**Aim of the task**.
Your answer must be the exact lines below, starting with the line with "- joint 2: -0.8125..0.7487" and going on through the line with "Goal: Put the", both included, with no pictures.
Segment Open
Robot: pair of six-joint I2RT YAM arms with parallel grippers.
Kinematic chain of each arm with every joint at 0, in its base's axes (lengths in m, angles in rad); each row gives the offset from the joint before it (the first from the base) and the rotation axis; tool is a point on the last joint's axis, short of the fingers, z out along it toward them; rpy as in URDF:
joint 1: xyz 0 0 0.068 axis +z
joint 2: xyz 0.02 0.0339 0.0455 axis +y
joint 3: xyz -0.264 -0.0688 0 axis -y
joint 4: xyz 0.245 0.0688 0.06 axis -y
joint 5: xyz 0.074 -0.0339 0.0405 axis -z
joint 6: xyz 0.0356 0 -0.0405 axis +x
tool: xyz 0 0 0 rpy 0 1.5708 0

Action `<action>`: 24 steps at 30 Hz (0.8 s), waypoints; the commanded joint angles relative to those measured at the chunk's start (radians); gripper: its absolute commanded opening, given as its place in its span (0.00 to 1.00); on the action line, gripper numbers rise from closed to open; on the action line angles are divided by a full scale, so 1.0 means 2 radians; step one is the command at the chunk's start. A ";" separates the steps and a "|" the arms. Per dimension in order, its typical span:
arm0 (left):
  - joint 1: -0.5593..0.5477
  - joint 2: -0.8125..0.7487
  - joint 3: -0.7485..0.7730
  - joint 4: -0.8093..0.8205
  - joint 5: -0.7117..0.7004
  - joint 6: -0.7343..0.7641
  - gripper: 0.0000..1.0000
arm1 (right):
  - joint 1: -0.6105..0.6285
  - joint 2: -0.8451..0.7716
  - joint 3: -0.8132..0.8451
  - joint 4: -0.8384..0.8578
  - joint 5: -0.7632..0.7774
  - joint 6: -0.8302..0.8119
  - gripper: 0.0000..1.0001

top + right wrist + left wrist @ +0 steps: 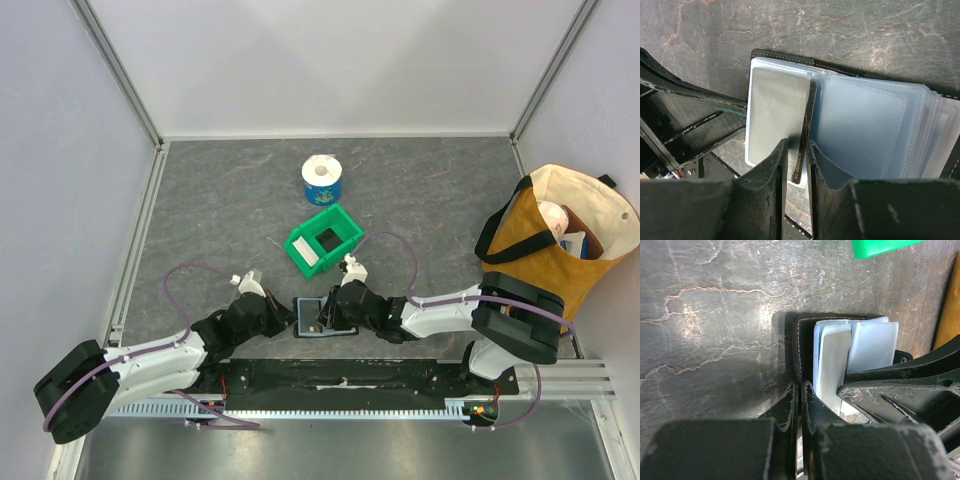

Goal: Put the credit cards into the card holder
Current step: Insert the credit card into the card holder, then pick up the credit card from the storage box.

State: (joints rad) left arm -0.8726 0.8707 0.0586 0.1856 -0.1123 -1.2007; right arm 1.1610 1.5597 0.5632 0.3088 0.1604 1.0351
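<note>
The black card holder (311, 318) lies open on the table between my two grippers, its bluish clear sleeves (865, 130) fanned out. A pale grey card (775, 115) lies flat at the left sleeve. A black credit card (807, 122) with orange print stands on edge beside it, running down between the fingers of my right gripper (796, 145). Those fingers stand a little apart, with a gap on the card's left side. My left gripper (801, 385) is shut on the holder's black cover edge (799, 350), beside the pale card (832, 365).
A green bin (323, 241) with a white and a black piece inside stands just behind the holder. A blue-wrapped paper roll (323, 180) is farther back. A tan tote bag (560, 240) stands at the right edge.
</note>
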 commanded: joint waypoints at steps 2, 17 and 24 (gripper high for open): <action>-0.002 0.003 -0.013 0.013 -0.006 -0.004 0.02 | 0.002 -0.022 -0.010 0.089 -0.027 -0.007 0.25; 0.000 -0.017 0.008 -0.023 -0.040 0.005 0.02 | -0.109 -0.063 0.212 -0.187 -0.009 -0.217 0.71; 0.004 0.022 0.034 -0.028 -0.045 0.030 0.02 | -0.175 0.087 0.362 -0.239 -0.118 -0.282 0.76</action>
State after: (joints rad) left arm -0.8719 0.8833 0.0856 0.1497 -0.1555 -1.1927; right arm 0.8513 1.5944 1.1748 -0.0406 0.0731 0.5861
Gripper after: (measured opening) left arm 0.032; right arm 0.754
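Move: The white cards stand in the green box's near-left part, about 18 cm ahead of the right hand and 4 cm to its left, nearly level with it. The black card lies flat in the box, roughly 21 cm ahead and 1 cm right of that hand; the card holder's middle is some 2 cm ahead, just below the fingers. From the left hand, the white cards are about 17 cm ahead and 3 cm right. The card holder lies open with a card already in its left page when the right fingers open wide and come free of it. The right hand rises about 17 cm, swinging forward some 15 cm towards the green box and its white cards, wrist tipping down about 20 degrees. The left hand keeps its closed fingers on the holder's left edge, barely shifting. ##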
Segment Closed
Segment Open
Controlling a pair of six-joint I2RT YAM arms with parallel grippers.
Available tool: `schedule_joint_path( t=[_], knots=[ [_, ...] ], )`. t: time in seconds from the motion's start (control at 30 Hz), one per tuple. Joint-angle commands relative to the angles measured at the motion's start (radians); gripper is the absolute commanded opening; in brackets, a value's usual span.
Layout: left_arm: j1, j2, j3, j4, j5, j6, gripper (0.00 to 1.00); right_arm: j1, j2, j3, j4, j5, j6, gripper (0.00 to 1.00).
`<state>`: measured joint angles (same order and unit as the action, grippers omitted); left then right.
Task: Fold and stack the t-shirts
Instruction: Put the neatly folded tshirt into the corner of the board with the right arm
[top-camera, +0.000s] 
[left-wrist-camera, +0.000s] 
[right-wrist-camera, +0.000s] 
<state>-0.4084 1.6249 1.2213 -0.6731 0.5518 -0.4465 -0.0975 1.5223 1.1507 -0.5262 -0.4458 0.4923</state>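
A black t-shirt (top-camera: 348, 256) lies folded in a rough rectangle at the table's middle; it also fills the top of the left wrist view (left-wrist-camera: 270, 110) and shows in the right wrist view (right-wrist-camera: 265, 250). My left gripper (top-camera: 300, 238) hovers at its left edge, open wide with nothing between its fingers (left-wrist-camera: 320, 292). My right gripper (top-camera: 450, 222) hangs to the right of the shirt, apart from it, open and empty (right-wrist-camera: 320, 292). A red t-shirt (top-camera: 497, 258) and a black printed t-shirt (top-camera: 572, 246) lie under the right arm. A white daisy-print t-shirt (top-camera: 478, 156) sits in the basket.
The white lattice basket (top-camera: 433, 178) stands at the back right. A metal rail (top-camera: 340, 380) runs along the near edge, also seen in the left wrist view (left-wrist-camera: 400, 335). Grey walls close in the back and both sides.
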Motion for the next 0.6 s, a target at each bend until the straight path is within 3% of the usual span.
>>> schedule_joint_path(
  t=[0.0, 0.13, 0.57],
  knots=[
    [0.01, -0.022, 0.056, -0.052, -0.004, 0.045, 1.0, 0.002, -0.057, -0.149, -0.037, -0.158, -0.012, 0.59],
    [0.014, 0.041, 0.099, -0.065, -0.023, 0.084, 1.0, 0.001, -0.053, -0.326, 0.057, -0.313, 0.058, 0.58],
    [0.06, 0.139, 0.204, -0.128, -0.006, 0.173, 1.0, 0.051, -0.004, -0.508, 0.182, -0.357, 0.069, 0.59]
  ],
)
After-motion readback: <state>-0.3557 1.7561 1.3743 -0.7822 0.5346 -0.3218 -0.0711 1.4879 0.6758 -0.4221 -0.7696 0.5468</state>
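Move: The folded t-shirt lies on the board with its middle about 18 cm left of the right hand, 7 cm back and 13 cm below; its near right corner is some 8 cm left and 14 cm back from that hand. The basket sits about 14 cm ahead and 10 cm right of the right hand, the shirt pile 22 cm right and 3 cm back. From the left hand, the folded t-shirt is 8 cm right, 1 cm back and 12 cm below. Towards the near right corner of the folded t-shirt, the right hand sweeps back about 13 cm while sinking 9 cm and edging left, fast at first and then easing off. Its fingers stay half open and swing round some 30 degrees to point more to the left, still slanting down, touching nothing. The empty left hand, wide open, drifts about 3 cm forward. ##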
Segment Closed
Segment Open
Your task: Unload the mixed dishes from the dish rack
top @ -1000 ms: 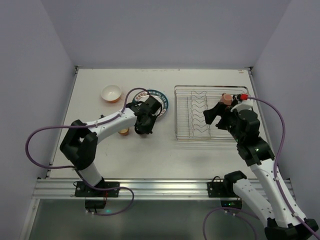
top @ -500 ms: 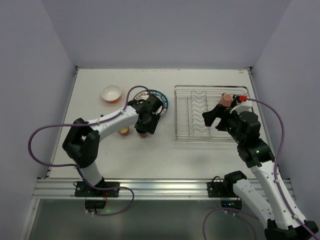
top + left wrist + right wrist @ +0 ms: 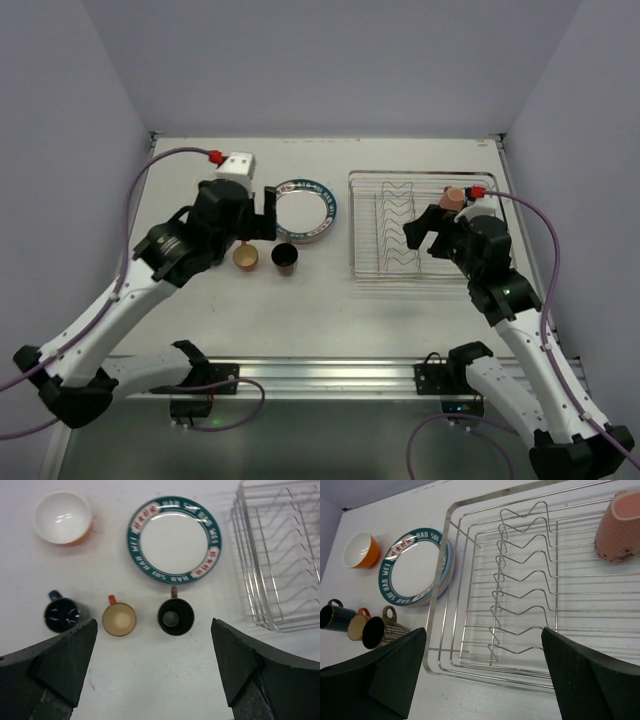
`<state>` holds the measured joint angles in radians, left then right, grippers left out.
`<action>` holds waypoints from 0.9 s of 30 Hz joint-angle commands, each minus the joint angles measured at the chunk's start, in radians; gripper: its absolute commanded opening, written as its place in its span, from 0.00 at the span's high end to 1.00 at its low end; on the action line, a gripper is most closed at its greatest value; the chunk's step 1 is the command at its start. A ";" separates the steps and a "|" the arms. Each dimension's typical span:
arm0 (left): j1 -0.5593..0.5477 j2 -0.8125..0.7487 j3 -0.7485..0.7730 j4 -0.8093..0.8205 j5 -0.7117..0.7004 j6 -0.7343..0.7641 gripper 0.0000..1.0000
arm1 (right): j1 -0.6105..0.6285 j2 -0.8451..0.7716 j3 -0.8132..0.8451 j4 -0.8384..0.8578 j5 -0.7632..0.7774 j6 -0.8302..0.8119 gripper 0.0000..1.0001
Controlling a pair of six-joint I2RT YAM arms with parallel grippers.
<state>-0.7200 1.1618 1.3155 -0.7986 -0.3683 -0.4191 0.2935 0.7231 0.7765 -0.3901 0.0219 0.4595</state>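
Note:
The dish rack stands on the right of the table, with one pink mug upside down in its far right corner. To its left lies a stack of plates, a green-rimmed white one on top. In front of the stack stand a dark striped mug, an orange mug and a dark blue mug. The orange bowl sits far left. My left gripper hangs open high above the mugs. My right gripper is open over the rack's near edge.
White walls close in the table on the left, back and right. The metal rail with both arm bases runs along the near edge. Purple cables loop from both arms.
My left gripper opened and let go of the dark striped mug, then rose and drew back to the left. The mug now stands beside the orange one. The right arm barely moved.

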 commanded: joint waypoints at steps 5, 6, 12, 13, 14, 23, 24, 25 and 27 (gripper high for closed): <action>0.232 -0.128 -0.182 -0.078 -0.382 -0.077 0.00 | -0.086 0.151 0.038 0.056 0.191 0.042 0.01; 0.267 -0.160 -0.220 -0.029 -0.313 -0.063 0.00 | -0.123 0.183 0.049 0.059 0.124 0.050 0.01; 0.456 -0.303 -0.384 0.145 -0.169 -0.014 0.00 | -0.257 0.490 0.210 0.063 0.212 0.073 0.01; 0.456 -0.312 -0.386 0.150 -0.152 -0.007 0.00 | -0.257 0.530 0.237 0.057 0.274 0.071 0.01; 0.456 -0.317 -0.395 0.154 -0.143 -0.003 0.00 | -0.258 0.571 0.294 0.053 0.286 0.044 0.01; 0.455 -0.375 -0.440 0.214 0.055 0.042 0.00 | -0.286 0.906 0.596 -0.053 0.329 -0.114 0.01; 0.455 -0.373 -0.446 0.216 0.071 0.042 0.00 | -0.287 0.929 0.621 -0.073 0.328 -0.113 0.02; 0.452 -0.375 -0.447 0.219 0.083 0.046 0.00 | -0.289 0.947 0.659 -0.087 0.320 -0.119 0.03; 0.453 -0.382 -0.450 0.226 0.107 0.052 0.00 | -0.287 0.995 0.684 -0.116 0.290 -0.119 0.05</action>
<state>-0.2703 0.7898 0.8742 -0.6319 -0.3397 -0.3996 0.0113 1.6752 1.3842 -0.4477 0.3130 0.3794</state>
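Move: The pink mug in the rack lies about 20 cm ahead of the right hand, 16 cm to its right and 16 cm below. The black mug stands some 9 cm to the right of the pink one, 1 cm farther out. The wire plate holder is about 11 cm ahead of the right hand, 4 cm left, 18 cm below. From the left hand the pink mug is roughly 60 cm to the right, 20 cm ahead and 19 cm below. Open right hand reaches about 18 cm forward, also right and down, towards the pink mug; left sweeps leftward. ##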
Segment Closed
**Solution to this problem**.
  - joint 2: -0.8125..0.7487
  - joint 3: -0.7485..0.7730
  - joint 4: -0.8093..0.8205
  - joint 5: -0.7117..0.7004
  - joint 6: -0.7343..0.7641
  - gripper: 0.0000..1.0000
arm1 (right):
  - joint 1: -0.6105..0.6285
  - joint 2: -0.8451..0.7716
  - joint 3: -0.8132..0.8451
  - joint 4: -0.8384..0.8578
  - joint 5: -0.7632..0.7774
  - joint 6: -0.8302..0.8119
  - gripper: 0.0000..1.0001

top + right wrist + left wrist @ +0 steps: 

Goal: Put the credit cards into the card holder

The output returned above is complete.